Cada vez que un sector laboral anuncia un paro o una manifestación pública, el ciudadano de a pie es el más perjudicado, el que más padece por su posición en desventaja. El reclamo de los transportistas no es la excepción, sino una seria amenaza contra la población, como impedir que ingresen los alimentos a Lima o bloquear las carreteras.
Entre tantas quejas de los transportistas, llama la atención el hecho de ponerse en el plan de víctimas: el combustible está caro y los peajes están altos; y de vanagloria: haber trabajado en pandemia llevando alimentos a la población. A conveniencia, olvidan que hubo exoneración de pagos del sector durante el inicio del confinamiento social.

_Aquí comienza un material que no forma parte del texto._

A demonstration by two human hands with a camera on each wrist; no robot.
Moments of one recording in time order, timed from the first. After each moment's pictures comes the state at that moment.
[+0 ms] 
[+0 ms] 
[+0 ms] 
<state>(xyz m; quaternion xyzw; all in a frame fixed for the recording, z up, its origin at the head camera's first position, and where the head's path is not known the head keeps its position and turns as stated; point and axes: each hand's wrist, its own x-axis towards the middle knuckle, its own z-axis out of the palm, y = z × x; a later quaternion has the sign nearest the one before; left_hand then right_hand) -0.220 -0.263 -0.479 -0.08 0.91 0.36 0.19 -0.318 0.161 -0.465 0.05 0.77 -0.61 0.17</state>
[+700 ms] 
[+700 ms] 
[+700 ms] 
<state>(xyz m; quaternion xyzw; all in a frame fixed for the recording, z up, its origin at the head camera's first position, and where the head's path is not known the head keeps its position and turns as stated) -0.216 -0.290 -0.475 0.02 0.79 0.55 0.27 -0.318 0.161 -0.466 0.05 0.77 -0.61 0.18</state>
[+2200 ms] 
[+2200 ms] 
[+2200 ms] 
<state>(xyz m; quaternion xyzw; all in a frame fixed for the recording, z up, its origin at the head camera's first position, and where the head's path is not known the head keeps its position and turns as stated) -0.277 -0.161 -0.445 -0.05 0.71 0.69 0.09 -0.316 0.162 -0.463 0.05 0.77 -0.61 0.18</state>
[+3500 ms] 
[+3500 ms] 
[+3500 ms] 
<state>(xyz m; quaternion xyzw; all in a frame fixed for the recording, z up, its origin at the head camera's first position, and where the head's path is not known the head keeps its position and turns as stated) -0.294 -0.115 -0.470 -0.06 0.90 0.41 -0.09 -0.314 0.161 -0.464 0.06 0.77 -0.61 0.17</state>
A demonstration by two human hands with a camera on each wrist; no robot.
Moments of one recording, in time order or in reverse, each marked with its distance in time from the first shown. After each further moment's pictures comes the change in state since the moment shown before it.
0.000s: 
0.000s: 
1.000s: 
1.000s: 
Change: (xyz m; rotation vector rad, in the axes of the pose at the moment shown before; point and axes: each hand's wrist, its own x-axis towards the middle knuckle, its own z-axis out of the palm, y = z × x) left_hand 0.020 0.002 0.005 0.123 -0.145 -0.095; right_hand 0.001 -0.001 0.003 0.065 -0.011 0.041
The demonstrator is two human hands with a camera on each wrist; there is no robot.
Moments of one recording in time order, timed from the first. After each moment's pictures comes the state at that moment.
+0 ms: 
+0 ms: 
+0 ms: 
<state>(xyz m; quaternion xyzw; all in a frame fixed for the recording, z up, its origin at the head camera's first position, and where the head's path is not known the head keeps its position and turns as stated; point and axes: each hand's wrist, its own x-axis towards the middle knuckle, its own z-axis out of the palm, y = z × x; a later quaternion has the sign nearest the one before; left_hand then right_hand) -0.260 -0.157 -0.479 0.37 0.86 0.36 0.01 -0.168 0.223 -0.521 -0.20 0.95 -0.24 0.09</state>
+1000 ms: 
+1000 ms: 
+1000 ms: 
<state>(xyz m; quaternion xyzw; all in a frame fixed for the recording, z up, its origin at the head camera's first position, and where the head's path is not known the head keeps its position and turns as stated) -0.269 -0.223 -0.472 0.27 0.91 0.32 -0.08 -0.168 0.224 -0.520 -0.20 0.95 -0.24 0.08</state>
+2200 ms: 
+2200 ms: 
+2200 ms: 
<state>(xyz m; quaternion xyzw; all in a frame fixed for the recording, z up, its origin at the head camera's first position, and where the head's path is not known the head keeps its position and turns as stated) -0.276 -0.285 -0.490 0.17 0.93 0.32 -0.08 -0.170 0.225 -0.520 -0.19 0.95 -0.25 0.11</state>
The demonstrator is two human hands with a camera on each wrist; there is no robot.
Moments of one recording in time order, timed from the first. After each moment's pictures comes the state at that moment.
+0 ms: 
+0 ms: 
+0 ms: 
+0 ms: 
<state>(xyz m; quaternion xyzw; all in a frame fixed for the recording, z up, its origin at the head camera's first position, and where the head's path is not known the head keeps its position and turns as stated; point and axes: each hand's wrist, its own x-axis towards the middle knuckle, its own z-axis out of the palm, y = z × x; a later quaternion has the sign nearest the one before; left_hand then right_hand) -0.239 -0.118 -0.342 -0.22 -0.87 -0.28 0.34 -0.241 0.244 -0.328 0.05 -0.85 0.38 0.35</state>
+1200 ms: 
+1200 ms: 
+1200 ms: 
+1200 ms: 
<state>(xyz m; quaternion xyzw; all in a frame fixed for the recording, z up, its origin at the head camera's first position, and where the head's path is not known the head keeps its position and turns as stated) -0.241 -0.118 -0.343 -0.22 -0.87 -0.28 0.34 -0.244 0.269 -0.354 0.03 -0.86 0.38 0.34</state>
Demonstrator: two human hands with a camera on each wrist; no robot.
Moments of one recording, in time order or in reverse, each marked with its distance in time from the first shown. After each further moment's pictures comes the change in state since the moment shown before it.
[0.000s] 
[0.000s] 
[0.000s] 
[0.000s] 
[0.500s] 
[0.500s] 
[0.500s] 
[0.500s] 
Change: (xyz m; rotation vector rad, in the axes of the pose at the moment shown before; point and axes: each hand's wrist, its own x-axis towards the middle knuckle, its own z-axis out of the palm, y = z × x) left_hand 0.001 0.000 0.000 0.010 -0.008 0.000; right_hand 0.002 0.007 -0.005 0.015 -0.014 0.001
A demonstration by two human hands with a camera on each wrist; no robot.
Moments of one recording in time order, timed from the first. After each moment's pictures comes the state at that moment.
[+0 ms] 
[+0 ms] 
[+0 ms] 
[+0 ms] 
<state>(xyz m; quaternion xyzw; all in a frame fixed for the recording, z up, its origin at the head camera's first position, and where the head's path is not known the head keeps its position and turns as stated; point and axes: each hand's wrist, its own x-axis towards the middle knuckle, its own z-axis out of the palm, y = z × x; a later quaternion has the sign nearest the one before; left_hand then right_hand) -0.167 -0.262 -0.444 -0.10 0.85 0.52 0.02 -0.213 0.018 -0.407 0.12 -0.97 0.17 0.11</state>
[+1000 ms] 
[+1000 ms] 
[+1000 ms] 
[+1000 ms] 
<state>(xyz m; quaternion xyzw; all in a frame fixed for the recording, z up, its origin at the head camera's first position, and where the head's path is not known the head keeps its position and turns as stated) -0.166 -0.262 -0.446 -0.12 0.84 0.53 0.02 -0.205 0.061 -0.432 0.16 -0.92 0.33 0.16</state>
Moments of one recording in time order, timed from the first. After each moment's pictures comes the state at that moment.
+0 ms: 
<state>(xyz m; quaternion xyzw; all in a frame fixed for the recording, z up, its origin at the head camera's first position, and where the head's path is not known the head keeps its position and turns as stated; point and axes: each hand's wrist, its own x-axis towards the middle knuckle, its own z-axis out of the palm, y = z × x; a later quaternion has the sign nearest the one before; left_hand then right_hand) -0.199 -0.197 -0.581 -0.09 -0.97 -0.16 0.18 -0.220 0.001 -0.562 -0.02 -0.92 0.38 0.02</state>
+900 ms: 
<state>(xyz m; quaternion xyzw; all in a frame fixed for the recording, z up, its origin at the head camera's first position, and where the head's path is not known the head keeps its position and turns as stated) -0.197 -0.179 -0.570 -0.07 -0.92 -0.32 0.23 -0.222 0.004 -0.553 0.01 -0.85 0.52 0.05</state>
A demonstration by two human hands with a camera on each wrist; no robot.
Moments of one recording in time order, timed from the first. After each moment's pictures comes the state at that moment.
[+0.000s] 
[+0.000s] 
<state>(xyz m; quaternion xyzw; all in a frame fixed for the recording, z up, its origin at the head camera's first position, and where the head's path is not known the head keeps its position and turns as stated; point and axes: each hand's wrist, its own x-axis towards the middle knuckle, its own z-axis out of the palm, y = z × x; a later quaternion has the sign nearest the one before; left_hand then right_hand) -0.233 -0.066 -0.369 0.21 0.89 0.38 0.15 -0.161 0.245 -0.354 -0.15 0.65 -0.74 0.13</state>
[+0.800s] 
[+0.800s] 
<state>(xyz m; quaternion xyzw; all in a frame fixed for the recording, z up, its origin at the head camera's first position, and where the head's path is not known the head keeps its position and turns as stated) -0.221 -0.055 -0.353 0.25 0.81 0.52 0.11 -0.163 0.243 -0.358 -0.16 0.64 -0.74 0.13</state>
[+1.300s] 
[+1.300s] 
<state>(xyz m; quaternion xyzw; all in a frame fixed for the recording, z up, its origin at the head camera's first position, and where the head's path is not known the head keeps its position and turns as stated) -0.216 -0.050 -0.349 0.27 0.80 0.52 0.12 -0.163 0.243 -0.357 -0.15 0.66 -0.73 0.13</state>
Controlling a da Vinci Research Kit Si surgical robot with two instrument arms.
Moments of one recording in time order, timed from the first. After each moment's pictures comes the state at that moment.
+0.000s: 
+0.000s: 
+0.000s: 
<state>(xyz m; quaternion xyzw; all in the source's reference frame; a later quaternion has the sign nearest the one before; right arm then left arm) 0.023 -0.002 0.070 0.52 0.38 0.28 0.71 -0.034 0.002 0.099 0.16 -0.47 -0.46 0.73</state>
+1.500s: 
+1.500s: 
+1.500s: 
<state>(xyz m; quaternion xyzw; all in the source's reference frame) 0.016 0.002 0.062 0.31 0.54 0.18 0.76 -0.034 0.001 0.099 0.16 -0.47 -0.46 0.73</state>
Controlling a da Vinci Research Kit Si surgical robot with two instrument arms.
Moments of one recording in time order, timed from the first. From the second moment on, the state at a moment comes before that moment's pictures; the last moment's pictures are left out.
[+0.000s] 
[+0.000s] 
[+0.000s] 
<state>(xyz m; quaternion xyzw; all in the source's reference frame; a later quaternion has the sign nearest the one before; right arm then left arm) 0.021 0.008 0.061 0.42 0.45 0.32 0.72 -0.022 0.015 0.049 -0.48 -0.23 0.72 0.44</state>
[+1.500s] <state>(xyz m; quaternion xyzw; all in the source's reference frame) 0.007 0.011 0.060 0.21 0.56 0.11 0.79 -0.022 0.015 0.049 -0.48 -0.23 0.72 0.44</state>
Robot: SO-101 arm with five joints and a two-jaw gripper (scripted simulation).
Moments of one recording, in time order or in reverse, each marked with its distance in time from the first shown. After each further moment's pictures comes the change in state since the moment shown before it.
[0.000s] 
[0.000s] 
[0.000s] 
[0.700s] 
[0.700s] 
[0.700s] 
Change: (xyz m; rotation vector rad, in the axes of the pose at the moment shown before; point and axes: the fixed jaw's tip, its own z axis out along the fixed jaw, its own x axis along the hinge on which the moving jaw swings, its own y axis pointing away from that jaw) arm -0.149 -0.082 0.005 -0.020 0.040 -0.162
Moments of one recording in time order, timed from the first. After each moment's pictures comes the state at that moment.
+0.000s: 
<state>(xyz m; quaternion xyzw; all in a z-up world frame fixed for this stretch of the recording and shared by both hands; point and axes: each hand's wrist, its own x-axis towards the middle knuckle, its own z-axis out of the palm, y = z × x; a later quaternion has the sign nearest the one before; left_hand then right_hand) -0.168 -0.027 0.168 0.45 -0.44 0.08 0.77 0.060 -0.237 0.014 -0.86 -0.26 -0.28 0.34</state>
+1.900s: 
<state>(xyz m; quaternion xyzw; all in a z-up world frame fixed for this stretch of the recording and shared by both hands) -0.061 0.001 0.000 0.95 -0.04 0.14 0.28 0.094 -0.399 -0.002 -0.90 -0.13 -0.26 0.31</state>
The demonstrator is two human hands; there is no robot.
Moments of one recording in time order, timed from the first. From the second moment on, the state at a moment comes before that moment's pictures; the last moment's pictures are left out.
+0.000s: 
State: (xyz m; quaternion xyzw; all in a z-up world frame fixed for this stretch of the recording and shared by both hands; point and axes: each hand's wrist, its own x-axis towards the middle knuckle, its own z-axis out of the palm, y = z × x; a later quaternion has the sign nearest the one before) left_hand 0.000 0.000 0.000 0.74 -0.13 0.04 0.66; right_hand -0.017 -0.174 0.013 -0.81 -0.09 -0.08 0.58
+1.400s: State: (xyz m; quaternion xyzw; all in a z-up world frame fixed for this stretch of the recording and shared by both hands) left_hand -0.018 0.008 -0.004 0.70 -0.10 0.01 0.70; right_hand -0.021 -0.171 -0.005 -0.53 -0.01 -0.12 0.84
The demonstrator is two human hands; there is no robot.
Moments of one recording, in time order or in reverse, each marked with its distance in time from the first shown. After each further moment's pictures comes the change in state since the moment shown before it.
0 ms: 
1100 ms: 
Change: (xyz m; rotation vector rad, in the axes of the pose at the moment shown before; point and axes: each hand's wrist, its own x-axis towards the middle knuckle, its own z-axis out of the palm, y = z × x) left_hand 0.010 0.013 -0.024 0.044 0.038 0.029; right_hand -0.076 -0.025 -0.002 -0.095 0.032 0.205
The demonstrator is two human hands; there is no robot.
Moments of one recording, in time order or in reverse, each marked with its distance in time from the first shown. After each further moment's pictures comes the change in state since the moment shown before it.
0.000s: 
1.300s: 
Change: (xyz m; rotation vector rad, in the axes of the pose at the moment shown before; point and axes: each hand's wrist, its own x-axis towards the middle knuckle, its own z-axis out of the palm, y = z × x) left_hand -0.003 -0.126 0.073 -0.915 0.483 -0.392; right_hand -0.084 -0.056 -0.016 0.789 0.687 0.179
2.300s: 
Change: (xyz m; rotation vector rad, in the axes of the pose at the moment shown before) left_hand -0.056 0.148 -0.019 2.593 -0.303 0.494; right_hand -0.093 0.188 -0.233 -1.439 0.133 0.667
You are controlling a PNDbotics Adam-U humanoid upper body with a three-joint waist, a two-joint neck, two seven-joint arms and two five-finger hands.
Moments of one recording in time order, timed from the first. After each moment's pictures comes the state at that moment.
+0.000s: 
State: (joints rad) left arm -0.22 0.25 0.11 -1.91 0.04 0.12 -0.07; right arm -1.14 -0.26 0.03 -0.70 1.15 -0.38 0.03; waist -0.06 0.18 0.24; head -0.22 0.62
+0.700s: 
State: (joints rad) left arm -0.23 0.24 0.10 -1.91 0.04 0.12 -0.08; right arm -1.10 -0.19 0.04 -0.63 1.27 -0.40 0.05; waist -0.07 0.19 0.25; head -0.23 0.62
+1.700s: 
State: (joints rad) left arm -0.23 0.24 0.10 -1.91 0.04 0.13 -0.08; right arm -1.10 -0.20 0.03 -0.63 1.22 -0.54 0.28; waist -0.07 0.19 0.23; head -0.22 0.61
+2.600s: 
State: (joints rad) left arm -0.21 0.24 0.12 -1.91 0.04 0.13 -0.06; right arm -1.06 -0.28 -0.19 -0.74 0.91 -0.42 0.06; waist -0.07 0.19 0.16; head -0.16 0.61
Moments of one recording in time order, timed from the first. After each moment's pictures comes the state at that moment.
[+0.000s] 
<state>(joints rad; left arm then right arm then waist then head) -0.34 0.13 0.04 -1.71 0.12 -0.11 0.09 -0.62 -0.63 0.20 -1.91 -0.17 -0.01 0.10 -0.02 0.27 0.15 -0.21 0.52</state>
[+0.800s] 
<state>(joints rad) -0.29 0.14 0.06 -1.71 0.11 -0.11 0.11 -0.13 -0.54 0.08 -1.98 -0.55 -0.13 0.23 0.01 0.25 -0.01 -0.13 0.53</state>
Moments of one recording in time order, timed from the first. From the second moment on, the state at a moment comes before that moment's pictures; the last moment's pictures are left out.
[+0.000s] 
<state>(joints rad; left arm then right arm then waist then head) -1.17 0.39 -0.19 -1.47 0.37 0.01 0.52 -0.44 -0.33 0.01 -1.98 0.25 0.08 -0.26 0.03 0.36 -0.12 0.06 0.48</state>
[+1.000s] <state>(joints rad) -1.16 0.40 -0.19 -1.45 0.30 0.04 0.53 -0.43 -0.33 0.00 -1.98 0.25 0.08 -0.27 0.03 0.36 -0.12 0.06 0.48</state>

A diferencia de los transportistas de mercadería, millones de peruanos perdieron sus empleos por la suspensión de labores, mientras otros fueron enviados a sus casas hasta nuevo aviso. La pandemia llovió más fuerte para muchos; pero otros, como el sector que ahora se queja, siguió trabajando, cobrando y llenando sus arcas.
Entiendo la afectación al transporte del servicio público, que estuvo impedido de circular durante los primeros meses de la pandemia y luego lo hizo con severas restricciones que afectaron sus inversiones. Pero, en un mercado libre, peor resultaron los usuarios que tuvieron que invertir en exámenes médicos para poder viajar.
Como verán, los ciudadanos siempre serán los más perjudicados. Por tal motivo, me parece un acto extremista de parte de los transportistas el amenazar a la población con el único objetivo de presionar al Ejecutivo a ceder a sus reclamos. No es lo justo, aún cuando es un derecho constitucional, ahora malintencionado.